GIVEN ENTRIES:
────────────────

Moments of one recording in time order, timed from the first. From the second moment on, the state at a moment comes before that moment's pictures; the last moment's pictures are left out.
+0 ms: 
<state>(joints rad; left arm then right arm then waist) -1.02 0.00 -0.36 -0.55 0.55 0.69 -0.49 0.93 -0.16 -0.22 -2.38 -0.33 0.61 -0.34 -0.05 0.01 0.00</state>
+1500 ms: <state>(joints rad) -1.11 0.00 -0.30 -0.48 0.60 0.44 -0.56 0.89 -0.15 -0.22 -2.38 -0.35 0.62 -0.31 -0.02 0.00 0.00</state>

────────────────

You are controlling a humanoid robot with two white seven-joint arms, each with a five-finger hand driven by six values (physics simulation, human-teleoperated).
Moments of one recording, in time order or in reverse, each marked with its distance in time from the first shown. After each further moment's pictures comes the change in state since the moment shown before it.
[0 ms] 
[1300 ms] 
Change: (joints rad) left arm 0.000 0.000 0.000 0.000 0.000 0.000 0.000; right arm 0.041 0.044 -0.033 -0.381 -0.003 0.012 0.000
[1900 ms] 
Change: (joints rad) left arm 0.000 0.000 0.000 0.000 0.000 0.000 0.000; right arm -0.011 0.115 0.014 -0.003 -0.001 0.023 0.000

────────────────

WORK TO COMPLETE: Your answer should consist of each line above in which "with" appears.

RESPONSE BOX:
You are controlling a humanoid robot with two white seven-joint arms, each with a five-finger hand driven by six values (physics simulation, human-teleoperated).
Moments of one recording, in time order or in reverse, each marked with its distance in time from the first shown. After each further moment's pictures comes the change in state since the moment shown before it.

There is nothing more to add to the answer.